# Your task
Please retype the material beneath this task exactly, starting with its first line and finishing with the line containing "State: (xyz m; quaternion".

# Records supplied

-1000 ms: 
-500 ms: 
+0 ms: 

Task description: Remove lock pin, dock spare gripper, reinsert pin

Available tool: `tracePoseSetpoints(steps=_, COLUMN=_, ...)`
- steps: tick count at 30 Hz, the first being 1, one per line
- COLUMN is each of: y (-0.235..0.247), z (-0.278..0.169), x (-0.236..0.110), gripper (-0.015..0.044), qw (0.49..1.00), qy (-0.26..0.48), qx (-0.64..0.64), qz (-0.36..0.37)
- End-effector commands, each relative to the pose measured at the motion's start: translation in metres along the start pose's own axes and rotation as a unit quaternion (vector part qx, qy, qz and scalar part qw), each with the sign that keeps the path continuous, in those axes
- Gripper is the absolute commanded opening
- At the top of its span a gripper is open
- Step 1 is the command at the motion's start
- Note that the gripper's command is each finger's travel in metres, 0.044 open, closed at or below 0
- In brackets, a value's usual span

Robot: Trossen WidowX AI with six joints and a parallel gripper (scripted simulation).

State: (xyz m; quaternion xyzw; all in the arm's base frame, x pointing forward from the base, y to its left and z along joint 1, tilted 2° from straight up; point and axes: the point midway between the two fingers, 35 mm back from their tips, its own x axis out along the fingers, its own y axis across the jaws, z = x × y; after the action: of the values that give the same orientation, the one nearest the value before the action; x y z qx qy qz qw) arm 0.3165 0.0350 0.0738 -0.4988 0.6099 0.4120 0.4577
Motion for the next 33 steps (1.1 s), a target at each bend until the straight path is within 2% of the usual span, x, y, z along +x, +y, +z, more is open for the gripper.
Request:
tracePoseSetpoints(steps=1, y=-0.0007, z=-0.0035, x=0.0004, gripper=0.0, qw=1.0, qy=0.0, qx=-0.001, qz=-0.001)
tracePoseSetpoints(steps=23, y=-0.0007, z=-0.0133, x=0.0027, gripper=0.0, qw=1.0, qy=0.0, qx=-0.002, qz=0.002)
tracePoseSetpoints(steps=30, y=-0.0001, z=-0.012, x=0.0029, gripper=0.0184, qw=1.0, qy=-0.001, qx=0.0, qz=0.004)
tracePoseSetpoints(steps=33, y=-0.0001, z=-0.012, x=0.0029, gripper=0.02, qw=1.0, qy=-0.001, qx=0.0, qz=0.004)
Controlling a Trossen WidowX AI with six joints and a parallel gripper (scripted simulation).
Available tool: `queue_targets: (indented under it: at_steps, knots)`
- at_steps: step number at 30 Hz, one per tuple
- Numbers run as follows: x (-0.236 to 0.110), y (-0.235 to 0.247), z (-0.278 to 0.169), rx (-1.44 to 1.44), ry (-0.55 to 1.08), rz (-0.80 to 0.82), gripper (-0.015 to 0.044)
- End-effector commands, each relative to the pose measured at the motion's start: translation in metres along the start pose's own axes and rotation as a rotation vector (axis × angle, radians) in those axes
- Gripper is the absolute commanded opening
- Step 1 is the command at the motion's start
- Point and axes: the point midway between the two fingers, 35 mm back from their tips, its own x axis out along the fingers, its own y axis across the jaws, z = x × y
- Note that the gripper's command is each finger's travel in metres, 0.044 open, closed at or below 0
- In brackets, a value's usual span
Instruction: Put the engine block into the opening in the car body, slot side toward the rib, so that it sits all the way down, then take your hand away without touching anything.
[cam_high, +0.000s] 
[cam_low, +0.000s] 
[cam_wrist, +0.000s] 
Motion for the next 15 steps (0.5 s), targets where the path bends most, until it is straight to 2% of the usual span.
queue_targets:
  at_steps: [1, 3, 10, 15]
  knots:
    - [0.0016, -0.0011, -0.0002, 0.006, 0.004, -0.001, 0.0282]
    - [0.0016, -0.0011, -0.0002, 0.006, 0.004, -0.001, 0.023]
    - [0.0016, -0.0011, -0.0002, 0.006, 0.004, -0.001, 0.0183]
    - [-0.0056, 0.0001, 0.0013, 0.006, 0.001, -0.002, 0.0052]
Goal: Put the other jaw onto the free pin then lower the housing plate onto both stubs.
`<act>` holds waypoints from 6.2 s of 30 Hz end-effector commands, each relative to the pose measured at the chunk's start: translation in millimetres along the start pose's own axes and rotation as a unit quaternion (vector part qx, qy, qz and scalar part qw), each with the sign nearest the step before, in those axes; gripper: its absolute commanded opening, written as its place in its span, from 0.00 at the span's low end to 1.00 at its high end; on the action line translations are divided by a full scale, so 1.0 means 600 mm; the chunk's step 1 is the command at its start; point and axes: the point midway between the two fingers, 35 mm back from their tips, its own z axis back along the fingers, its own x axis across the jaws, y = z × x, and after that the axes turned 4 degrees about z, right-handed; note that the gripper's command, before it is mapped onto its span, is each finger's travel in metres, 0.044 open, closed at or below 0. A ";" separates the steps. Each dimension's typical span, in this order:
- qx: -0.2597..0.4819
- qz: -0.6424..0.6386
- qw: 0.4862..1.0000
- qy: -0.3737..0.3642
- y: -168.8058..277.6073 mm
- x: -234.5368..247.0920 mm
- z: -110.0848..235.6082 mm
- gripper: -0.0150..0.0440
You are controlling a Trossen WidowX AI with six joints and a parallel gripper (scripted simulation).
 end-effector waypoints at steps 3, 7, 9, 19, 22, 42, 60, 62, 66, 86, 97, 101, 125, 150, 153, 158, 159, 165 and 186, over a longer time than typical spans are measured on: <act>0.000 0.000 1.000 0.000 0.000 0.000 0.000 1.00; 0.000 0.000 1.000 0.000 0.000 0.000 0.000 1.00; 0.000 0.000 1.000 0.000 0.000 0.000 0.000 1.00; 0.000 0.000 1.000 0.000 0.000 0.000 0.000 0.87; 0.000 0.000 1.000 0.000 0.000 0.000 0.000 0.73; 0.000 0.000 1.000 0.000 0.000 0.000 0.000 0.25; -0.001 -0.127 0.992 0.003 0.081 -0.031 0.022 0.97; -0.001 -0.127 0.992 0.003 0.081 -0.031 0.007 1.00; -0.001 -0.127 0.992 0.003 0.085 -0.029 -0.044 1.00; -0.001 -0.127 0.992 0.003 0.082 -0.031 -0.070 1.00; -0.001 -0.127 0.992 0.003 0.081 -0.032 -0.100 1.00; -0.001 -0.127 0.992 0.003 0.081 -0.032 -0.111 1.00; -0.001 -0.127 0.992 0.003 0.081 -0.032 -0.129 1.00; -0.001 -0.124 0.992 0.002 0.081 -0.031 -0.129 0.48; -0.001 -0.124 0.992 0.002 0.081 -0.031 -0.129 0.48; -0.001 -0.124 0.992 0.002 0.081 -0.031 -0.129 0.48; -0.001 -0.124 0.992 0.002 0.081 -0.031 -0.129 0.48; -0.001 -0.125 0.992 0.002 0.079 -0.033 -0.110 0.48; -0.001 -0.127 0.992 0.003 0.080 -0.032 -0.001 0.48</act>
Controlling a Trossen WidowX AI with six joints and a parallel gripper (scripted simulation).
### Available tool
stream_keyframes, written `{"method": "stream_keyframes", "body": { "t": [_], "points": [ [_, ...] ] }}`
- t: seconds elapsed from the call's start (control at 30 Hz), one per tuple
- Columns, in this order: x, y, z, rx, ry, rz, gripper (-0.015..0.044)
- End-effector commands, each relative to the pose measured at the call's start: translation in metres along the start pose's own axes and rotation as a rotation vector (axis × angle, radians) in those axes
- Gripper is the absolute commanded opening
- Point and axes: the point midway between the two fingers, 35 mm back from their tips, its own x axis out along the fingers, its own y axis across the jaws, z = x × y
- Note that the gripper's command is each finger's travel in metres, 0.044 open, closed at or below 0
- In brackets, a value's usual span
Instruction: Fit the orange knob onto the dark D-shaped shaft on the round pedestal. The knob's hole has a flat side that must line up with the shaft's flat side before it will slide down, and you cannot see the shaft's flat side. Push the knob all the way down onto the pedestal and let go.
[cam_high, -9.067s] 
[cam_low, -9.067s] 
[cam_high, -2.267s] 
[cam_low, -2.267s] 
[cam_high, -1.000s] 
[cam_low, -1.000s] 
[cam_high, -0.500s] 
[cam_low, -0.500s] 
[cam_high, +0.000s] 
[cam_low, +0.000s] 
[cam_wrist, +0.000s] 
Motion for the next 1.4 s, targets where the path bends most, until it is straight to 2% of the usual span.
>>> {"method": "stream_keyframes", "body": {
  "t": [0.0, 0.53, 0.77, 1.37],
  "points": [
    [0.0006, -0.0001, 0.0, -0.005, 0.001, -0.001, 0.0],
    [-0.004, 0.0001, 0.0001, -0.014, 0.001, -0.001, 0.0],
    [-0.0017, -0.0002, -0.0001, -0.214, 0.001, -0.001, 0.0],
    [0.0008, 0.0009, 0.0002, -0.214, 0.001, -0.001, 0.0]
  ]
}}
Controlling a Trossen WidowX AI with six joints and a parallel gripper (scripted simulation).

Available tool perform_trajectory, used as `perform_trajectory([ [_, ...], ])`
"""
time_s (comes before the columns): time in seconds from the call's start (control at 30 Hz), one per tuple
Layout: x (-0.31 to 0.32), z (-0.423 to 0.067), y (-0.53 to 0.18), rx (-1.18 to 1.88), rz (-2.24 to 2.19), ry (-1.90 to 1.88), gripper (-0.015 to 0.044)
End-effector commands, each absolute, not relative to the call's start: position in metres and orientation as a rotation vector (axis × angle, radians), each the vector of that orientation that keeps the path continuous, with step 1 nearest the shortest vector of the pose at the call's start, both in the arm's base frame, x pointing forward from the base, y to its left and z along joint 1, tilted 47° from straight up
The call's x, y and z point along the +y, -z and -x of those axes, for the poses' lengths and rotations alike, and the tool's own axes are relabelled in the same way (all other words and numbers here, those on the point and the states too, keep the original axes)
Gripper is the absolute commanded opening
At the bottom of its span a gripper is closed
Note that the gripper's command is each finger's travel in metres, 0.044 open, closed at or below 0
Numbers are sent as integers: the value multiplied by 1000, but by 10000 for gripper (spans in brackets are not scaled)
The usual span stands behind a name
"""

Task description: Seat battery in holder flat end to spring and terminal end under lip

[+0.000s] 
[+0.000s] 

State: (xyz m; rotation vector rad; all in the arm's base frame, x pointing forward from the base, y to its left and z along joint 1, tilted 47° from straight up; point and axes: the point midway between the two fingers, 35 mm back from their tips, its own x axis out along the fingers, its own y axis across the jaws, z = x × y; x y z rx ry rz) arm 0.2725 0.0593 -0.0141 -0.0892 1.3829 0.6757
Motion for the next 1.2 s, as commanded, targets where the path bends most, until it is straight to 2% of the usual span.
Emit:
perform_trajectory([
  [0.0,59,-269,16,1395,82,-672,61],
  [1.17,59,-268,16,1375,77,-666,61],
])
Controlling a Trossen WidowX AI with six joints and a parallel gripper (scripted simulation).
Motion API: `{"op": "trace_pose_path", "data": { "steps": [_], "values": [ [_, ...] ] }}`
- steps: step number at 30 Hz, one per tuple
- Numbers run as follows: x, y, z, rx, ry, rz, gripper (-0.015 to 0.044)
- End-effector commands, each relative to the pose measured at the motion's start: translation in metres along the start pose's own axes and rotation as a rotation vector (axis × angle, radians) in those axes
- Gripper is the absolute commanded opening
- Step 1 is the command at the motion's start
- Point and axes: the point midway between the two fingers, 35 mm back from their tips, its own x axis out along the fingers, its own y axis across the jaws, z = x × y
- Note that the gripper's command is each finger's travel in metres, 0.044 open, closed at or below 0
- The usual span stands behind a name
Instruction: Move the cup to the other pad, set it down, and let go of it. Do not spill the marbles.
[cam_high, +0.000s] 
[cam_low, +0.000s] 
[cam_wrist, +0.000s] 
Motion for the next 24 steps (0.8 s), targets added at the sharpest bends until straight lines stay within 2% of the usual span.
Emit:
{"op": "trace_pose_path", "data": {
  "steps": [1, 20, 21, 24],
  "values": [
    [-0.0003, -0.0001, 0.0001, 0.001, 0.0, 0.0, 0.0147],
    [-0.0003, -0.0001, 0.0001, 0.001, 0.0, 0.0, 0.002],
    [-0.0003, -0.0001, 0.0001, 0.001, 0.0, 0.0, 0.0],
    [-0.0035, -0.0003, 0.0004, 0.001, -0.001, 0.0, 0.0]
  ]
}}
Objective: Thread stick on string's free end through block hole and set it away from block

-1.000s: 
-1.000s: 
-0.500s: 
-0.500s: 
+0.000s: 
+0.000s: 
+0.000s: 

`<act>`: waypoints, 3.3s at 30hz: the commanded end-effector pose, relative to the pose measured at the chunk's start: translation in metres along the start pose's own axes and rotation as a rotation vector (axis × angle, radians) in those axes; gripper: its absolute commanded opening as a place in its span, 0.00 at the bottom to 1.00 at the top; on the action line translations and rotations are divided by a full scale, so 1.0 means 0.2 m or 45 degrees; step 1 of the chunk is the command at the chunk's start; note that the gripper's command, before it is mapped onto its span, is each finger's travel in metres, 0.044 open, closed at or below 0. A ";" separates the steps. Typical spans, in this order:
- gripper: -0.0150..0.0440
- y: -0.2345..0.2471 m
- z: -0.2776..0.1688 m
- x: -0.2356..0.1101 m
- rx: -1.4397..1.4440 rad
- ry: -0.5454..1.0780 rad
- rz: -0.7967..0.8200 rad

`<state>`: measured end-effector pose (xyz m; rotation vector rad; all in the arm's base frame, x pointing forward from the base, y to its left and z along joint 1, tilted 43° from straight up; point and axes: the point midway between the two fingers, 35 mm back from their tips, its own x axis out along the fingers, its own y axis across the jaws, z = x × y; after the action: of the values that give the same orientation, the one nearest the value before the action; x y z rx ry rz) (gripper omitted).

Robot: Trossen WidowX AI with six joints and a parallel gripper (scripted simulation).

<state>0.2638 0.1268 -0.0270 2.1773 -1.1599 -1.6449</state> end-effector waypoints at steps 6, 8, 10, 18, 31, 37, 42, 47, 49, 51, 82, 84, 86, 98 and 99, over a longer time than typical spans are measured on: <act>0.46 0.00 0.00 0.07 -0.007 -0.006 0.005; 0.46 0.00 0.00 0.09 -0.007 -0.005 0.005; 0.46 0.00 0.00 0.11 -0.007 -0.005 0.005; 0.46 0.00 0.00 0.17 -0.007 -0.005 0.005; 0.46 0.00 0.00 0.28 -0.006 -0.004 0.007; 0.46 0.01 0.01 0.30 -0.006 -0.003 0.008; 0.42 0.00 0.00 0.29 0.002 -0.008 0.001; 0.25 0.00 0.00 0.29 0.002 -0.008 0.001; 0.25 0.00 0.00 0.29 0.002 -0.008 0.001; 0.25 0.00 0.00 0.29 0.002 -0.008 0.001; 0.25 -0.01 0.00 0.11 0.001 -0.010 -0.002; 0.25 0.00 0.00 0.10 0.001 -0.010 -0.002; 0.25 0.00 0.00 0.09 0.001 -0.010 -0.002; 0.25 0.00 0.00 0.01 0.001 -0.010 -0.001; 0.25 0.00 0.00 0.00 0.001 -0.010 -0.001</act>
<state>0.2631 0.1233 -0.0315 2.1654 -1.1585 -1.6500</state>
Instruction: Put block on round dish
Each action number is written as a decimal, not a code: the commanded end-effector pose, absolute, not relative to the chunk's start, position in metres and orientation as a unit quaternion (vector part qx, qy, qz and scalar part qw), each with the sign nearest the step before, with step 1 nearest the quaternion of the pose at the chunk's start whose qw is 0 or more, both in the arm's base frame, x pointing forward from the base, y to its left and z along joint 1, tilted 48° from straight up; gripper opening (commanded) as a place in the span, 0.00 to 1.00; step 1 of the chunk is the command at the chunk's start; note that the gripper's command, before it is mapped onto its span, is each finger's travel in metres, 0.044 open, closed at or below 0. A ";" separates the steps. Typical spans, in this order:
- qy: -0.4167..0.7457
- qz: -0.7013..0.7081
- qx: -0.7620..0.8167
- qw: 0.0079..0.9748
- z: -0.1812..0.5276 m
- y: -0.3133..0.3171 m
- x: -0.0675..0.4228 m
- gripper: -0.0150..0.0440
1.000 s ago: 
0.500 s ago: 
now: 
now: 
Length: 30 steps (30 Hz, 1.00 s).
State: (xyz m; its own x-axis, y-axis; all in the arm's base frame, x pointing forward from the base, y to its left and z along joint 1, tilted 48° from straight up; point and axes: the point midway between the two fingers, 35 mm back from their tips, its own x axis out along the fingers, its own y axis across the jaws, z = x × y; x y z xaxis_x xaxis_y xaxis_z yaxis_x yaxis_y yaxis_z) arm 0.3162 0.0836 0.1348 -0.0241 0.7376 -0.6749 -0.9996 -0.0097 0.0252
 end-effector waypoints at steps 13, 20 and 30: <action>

# Answer space
-1000 ms: 
-500 ms: 
+0 ms: 

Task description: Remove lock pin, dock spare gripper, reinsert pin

Available tool: `tracePoseSetpoints(steps=_, COLUMN=_, ...)`
- steps: tick count at 30 Hz, the first being 1, one per line
- COLUMN is each of: y (-0.235..0.247), z (-0.278..0.169), x (-0.236..0.110), gripper (-0.015..0.044), qw (0.49..1.00), qy (-0.26..0.48), qx (-0.64..0.64), qz (-0.36..0.37)
- End-effector commands, each relative to the pose measured at the motion's start: translation in metres along the start pose's own axes and rotation as a unit quaternion (vector part qx, qy, qz and scalar part qw), each with the sign that keeps the path continuous, in those axes
- Gripper is the absolute commanded opening
- At the top of its span a gripper is open
- Step 1 is the command at the motion's start
- Note that the gripper's command is each finger's travel in metres, 0.044 open, closed at or below 0
- In brackets, a value's usual span

Robot: Trossen WidowX AI with six joints and a parallel gripper (scripted simulation).

State: (xyz m; quaternion xyzw; all in the arm's base frame, x pointing forward from the base, y to its left and z along joint 1, tilted 2° from straight up; point and axes: the point midway between the two fingers, 35 mm back from their tips, its own x axis out along the fingers, its own y axis across the jaws, z = x × y; after the action: of the values that give the same orientation, the one nearest the value before the action; x y z qx qy qz qw) arm 0.3165 0.0350 0.0738 -0.4988 0.6099 0.4120 0.4577

No additional output is needed.